Violet: Niha

It’s surprising how many people from the flats witnessed the scene with Mrs Cracey and the hard-hats in the cherry grove; Mr Rowland from the Council Planning Department has already received several phone calls when Violet phones him.

‘No, planning permission hasn’t been approved yet,’ he tells her. ‘It’s on the agenda for June. It’s not against the law, you know, to go around measuring trees.’

‘Well, they obviously assume it’s in the bag,’ she retorts in her high-heels voice, even though she’s already standing at the sink in her trainers.

‘They can assume what they like. But it still has to go to committee.’ He sounds defensive. ‘The problem with most of the letters is that objections have to be based on planning grounds — not just because people don’t like it.’

‘What exactly are planning grounds?’

‘It’s got to fit in with the Council’s own strategy on things like access, transport, amenities, etcetera.’

‘Why didn’t you tell me this before?’

The line goes quiet for a moment. ‘Look,’ he says, ‘I’ll do my best with the letters I’ve received. And the petition. But I can’t promise anything.’

‘Has any money changed hands?’ she demands. ‘Is anyone making a quick buck out of this?’

‘I’ll pretend I didn’t hear you say that.’

If she hadn’t been so upset, she might have made some excuse when Greg rings her doorbell that evening shortly after six. He’s still wearing his work suit and carrying a big leather briefcase.

‘I heard about your act of heroism,’ he says with a grin.

‘Ha! You heard wrong. It wasn’t me, it was the old lady. My only act of heroism was to shout at some poor guy in the planning department.’

‘Whatever. I think you deserve a treat. I’ve got a table booked at the Niha. Will you let me take you out for an early supper?’

She would have said no, but she too feels she deserves a treat. They agree to meet downstairs in half an hour. While he goes to fetch his car, she changes into a dress and high heels, which boost her morale as well as her height.

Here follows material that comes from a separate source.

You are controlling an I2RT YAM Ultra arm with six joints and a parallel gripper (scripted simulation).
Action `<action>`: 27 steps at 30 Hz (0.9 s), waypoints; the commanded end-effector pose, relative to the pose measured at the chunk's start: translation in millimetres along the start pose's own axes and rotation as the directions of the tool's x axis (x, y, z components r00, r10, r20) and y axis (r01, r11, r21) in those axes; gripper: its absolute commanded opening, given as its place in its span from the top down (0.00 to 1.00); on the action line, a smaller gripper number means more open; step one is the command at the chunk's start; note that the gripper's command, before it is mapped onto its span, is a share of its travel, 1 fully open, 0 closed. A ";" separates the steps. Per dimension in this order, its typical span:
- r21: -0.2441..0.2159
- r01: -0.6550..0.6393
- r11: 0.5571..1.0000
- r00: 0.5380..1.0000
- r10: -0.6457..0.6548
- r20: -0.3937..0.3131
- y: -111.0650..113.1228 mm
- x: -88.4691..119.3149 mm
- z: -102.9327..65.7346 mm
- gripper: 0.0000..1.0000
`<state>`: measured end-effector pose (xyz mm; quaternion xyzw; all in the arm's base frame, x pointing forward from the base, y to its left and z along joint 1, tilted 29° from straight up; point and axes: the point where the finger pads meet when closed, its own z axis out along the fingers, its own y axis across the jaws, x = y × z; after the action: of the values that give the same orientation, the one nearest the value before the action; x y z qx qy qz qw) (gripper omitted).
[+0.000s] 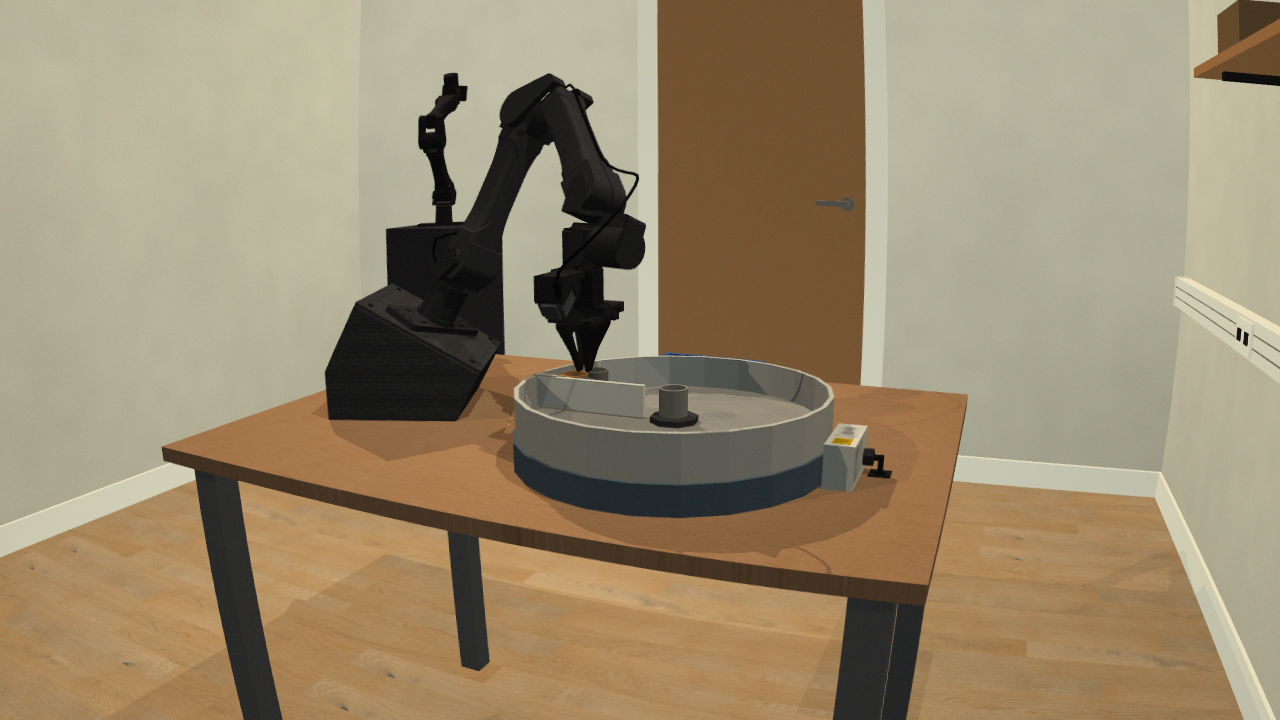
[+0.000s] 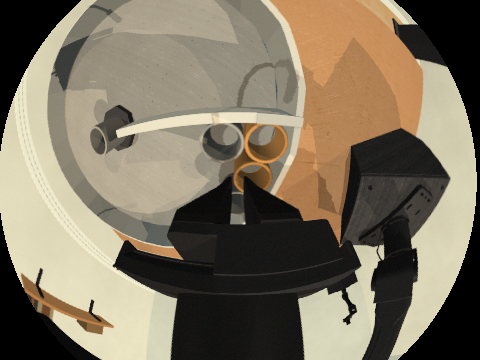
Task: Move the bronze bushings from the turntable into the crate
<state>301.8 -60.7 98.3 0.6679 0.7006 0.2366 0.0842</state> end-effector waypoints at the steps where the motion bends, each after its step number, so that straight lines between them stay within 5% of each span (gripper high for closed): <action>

The Niha is a small Lebanese restaurant near the Barbican, quite close to the GRM building. She’s actually been here once at lunchtime with Laura. In the evening it’s cosy, low-lit and intimate. Without asking her, Greg orders sayadieh for both of them, assuming she will approve of his choice, which of course she does, and a Lebanese red wine called Château Musar which costs twice as much as their entire meal. While they wait for it to arrive, she tells him about her conversation with Mr Rowland.

‘Planning grounds! Why didn’t they say so? They seem to make up the rules as they go along!’

‘Local government is full of self-serving jobsworths,’ he says, ‘wasting our money on red tape and vanity projects. I’m having a bit of trouble with local planners myself. I won’t bore you with the details.’

Over dessert, their conversation becomes more personal. He talks about sailing in the Solent. She tells him the difference between Bakewell tart and Bakewell pudding. When she describes, giggling, how the original cook at the White Horse Inn accidentally spread egg and almond mixture across the jam, he reaches out his hand and places it over hers.

Quietly, without a word, she draws hers away.

At nine o’clock he drops her back at Madeley Court and goes to park his car in his rented garage. No kiss, no invitation for a nightcap, not even a stray grope. So far so good, she thinks.

She locks the door, kicks off her high heels, and pads to the kitchen in bare feet to put the kettle on. While it’s boiling she changes into her pyjamas — rather frayed hand-embroidered silk which her former Singaporean room-mate left behind in place of the new M&S teddy-bear print she stole, along with Nick. Rummaging in the tin for a peppermint tea bag, she mulls over the evening with Greg. Should she let their relationship go further? He’s good-looking, more of a gentleman than Marc, and the father of a very cute kid. But much too old for her, and she’s enjoying her freedom too much.

The kettle boils. She goes into the kitchen and pours hot water over the tea bag in a yellow mug, and is just about to take it to bed with her, when her doorbell buzzes. Once. Twice. Three times.